FF to today. I have been married 2x to Pakistani national girls the first not ever coming to USA. So I remarried to another Pakistani girl through an arrangement. I met the family and they seemed nice. Months later I went to Lahore to meet my fiance and marry her. I was very hopeful that my life would work out. I prayed 5x daily, fasted, gave up drinking and loved Allah (SWT). I married this girl and after a long immigration process that took years she finally came here on a Cool rainy November afternoon in 2010. I took my bride home and she wasn't happy with my apartment. "Too small not what she expected". So she was immediately unhappy even though I assured her we will find a bigger place. She had two sisters already living in Philly, I was in Boston . She called her sisters and they booked her a ticket to come visit her after a couple of weeks and after she received her green card and social security number.
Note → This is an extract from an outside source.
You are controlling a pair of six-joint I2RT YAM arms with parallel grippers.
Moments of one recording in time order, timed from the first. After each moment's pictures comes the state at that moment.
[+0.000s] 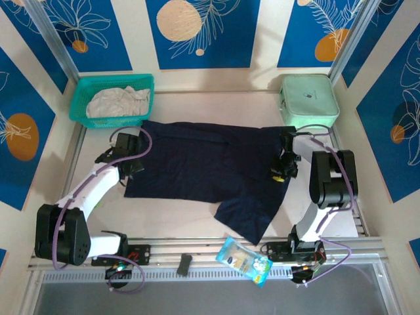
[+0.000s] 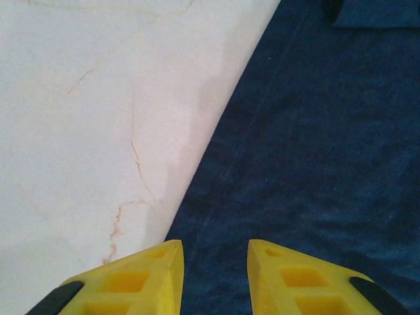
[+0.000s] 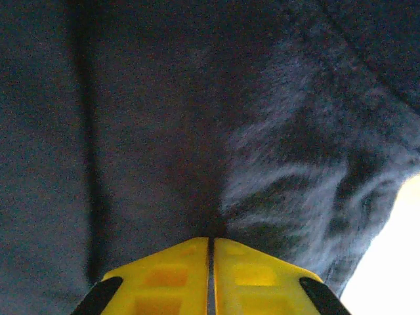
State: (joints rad) left arm -0.18 1.28 0.83 -0.61 -0.30 -0.49; right arm 0.01 1.77 1.06 -0.92 -0.10 0.39
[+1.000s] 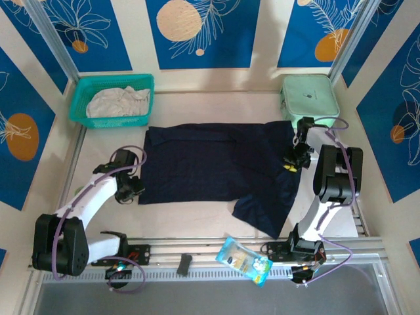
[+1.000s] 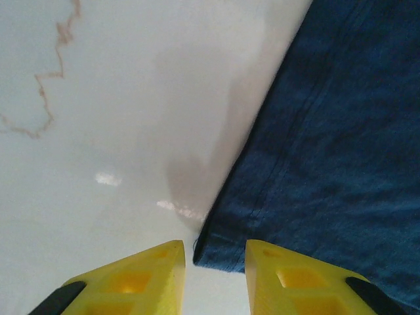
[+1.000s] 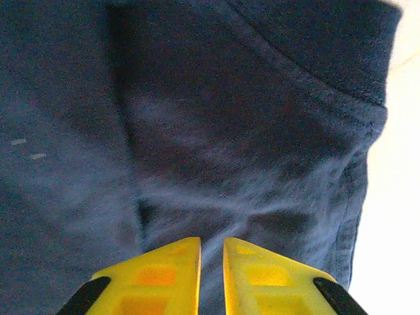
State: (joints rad) left arm -0.17 1.20 0.68 -0.85 -0.02 -0.65; right arm -0.11 1.75 1.20 -0.92 -0.09 0.31
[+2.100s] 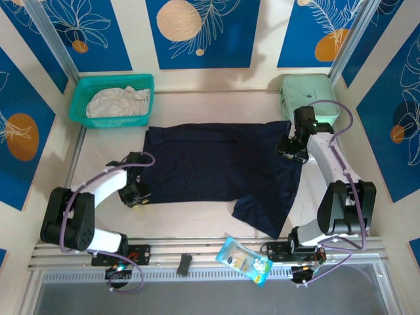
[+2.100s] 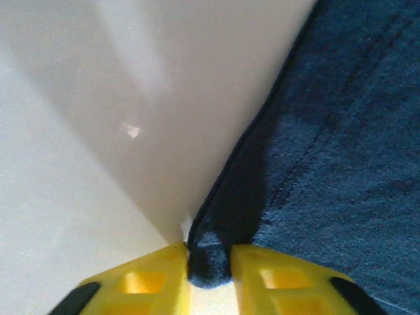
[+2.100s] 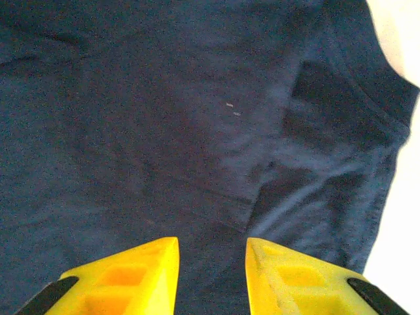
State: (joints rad) left arm -0.23 1.45 0.72 -0.85 0.00 -0.69; right arm 0.04 1.42 1.19 -0.94 -0.13 0.24
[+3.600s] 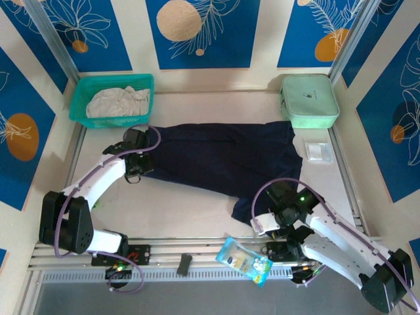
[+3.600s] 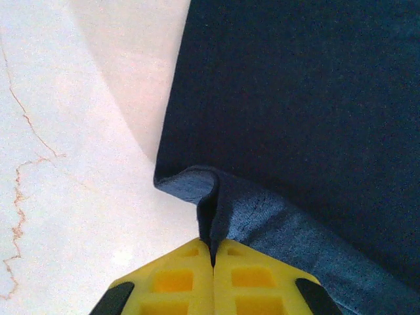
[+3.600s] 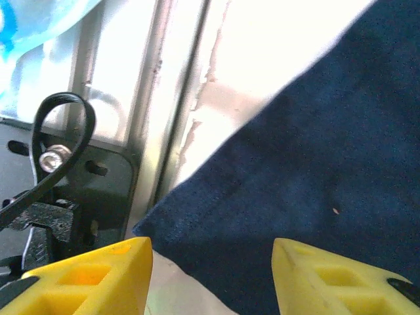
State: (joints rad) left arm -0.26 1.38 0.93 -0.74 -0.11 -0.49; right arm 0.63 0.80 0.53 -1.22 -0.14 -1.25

When she was to return, she never did so I called her family when she told me she wasn't coming back unless I paid her $$. She disappeared for 7 months coming back after 6months with the police at my door. I was not home so she went back to Philly. Then she called me a week later to get her clothes and suitcase and would meet me telling me the marriage is over. I WAS DEVASTED. I cried many times because I put so much effort and invested my plans for a future that would never be. Then a month later she called me asking me to take her back, that she didn't come to the country to do that. I accepted her apology because I didn't want another divorce and believed people deserve 2nd chances. So she lived with me for several months but started spending time at her sisters that both moved to Massachusetts an hour away. Then eventually she was living there most of the time because her eldest sister became ill with cancer. My wife was coming home on some weekends mainly for sex and trips to the mall. I gave her those things but I didn't try to get her pregnant because I knew something was off. She didn't pray with me, come to the masjid with me or do anything a Muslim wife does. She got 20 credit cards, and bought a new car told me it is not my business. At this point she was applying on her own for US. Citizenship and as I suspected she was only waiting for that.
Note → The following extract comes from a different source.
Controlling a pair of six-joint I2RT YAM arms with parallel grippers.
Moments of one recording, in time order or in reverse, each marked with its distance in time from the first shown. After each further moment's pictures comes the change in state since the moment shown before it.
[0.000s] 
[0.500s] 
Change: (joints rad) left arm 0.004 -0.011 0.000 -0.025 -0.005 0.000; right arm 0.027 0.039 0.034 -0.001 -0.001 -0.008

Long story I know but my wife became a US Citizen on April 17,2014 and told me the marriage is over on April 21, 2014 packing the rest of her things. She only lived with me for 6 months since 2012.
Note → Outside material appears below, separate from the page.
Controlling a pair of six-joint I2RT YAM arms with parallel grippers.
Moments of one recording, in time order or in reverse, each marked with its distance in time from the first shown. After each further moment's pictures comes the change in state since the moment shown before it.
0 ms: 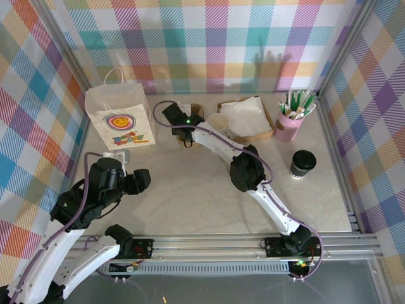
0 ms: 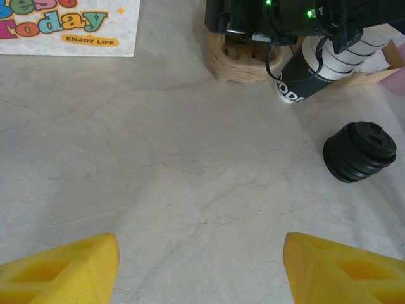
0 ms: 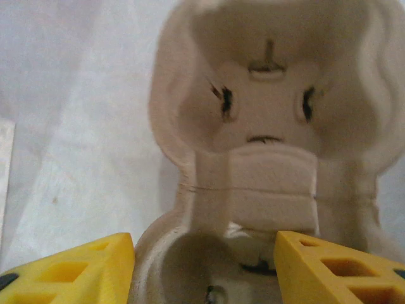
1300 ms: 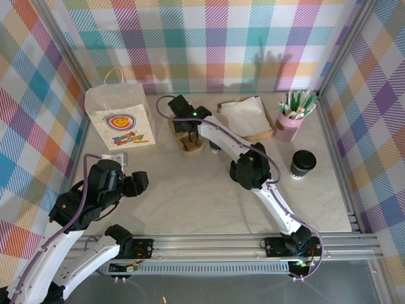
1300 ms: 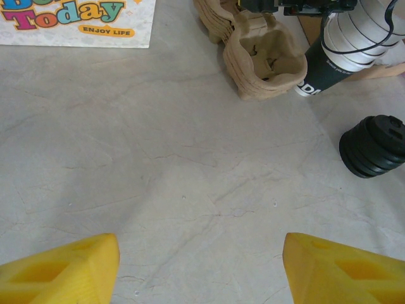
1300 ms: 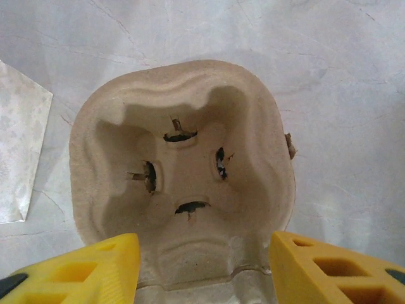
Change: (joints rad) left arm 0.000 -0.010 0.002 -0.047 -0.025 -0.002; right arm -0.043 -0.060 0.005 -0.044 -0.134 -0.175
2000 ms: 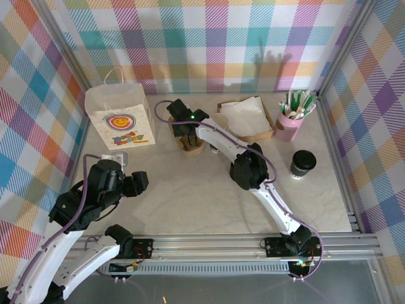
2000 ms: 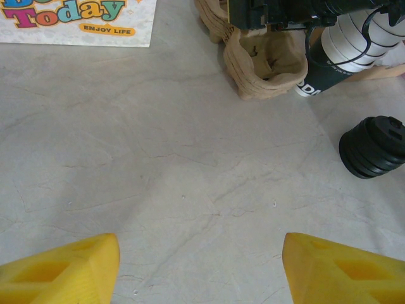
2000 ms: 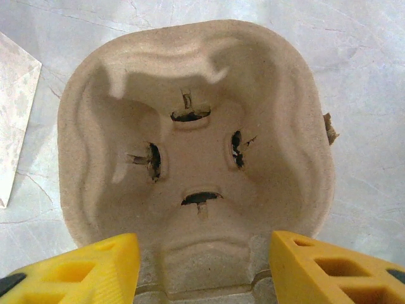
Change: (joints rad) left arm 0.000 -0.001 0.000 -0.002 0.000 -0.007; right arm 0.006 0.037 0.000 0.002 -0.016 -0.021
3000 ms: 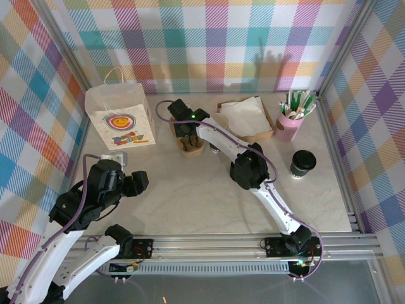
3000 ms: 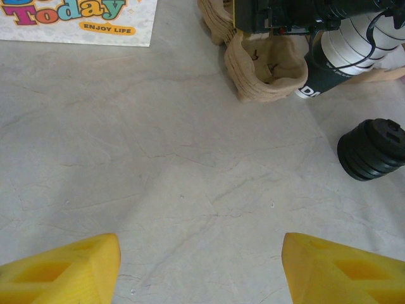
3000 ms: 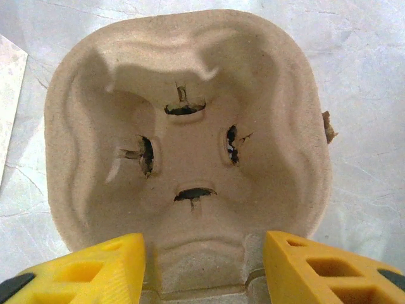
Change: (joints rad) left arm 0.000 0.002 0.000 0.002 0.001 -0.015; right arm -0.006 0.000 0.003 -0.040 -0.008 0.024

Now she filed for divorce calling me cruel and is trying to get alimony. I am sitting all hours crying inside and sometimes openly at my desk at work, in my car alone thinking why did this happen to me. All the time I have not been praying, fasting or being a Muslim entirely. I try to pray and I begin to cry with anger and hopelessness. Allah is testing me too much and I cannot take it. You see I have no other family to speak of. No brothers or sisters and both parents are gone. I am alone! Now this is happening to me and all I can think about is ending it all. There is no happiness in my life and never has been. I cannot pray anymore because I breakdown inside and out with depression. I loved Allah but why has he done this my entire life. I believe in him but I cannot offer my prayers anymore. I've lived alone almost all my life and I can't bare living it alone. I loved this girl and loved her family and did so much for them but in reality Muslims only want US citizenship from suckers like me. I feel so worthless and alone. I've already planned out how I want to go but need to know if anyone out there cares. I'm 41 yrs old, no kids, no family nothing. There was a tornado in my neighborhood on Eid and I went out hoping I would get killed but I am here typing to you. I am alone no because I lost my faith.